#### [WHAT NEEDS TO BE DONE]
Each line of the data below from the one holding "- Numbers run" to the one holding "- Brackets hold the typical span", inclusive, is to be reproduced exactly; no other line belongs in the answer.

■ ■ ■ ■ ■

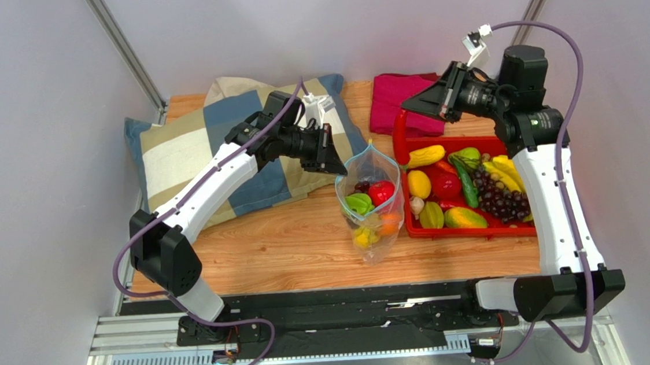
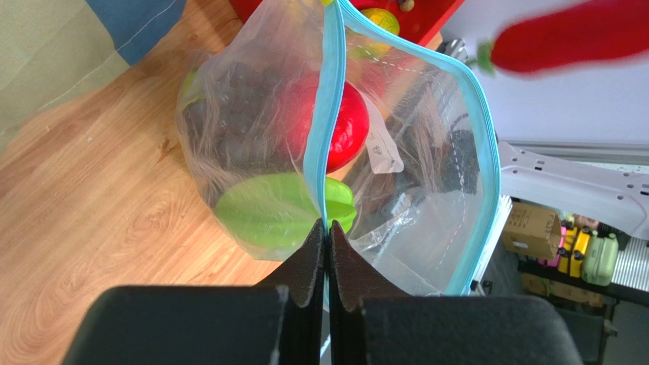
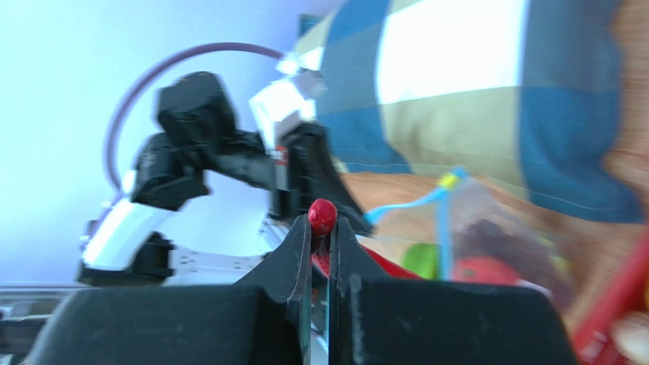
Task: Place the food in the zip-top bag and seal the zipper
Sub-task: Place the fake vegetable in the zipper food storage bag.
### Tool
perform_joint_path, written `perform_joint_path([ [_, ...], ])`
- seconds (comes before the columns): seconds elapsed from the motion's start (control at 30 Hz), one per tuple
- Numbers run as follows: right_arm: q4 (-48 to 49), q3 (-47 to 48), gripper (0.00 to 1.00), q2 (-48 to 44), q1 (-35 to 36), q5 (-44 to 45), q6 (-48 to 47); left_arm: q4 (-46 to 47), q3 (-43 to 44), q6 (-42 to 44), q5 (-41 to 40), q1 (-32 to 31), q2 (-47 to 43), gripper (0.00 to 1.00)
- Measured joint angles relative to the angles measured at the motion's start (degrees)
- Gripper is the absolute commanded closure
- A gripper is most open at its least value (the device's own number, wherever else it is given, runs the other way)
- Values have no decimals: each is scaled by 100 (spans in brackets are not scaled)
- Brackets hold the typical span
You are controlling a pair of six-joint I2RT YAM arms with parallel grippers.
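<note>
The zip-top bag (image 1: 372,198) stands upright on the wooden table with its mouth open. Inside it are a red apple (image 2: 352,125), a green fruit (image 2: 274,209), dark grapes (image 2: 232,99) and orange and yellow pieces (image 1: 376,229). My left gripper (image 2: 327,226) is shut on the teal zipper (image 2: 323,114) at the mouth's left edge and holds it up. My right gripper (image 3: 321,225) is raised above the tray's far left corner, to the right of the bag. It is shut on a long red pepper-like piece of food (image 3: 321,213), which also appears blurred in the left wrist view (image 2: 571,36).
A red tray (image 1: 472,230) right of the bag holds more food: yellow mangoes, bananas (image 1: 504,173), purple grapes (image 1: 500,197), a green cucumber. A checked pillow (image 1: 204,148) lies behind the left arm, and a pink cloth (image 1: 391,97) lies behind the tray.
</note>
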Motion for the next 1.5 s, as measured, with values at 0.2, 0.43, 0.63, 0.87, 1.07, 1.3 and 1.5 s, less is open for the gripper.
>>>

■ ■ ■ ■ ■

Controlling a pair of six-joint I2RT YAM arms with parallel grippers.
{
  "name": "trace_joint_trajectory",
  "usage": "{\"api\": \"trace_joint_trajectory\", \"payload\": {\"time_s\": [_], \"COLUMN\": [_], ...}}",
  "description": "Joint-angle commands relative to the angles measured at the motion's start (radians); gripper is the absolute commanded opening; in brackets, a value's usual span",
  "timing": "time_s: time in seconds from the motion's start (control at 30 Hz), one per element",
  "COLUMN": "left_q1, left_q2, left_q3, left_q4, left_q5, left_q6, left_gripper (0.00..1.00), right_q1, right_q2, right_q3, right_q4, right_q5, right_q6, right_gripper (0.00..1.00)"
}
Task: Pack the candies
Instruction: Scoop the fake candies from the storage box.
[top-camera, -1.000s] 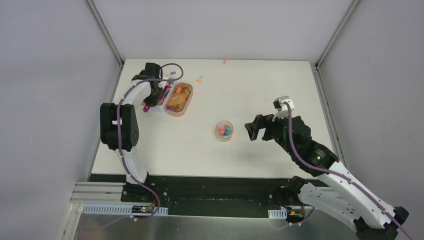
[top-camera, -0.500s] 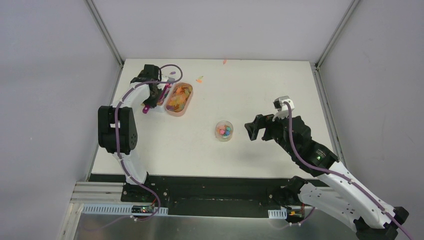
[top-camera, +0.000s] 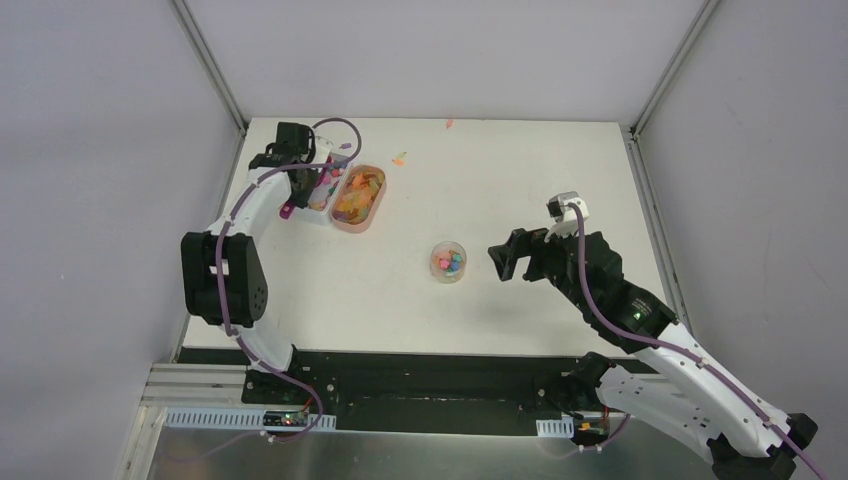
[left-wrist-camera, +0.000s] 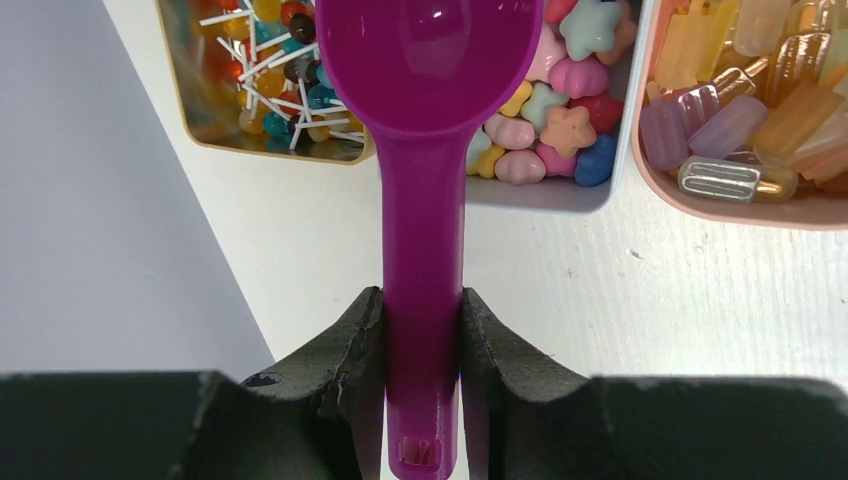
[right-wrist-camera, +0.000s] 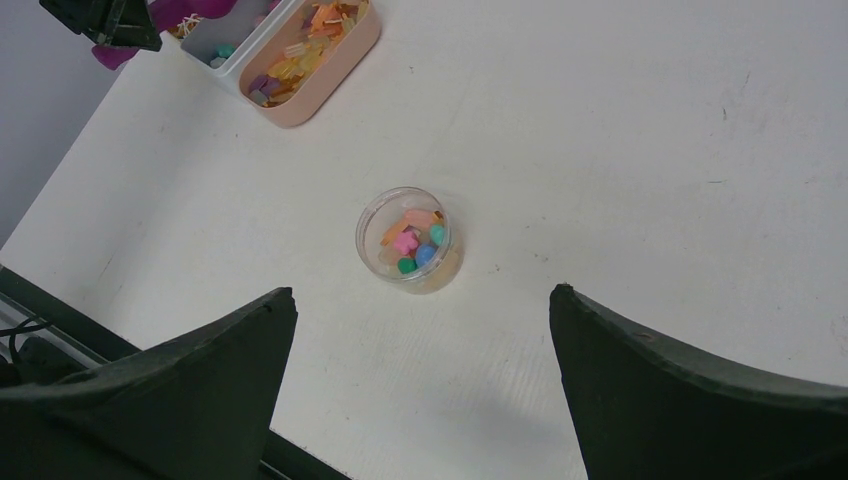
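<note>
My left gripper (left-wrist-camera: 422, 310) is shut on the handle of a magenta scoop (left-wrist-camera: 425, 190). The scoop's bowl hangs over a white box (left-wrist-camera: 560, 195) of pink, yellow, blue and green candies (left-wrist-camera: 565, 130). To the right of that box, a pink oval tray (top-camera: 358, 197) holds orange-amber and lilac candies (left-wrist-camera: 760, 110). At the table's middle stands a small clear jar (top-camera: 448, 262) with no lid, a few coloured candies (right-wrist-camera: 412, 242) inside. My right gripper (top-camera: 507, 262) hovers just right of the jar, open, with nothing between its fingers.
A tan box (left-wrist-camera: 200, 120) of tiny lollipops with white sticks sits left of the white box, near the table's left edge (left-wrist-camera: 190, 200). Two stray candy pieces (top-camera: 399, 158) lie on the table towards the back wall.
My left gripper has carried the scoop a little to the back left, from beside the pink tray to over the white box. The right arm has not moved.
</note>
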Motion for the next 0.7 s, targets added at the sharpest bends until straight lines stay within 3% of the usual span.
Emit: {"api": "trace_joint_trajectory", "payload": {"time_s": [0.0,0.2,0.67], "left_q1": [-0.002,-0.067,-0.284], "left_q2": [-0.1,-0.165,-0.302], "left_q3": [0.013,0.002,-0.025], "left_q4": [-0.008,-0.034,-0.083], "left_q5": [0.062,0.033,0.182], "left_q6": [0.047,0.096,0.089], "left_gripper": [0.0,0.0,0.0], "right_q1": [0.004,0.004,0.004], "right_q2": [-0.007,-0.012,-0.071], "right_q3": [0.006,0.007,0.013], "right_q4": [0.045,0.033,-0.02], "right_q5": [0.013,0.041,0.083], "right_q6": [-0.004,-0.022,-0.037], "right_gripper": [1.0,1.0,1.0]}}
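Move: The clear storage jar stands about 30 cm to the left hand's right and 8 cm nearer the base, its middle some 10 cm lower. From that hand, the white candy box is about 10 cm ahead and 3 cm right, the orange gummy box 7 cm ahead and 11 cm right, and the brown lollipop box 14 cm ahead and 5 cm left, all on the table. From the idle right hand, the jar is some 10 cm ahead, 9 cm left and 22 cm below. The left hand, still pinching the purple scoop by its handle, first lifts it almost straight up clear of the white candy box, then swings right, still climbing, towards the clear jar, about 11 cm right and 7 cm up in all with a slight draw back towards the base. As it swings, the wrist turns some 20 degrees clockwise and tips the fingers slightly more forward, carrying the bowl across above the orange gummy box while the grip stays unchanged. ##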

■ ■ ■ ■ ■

#### [SOLUTION FOR THIS PROBLEM]
- Numbers run as follows: right_arm: q4 (-48 to 49), q3 (-47 to 48), gripper (0.00 to 1.00), q2 (-48 to 44), q1 (-35 to 36), q5 (-44 to 45), q6 (-48 to 47); left_arm: q4 (-46 to 47), q3 (-43 to 44), q6 (-42 to 44), q5 (-41 to 40), q1 (-32 to 31), q2 (-47 to 43), gripper (0.00 to 1.00)
- Measured joint angles relative to the angles measured at the motion's start (degrees)
- Gripper is the absolute commanded closure
- A gripper is most open at its least value (the device's own number, wherever else it is given, runs the other way)
- Values have no decimals: each is scaled by 100 (spans in brackets are not scaled)
- Brackets hold the typical span

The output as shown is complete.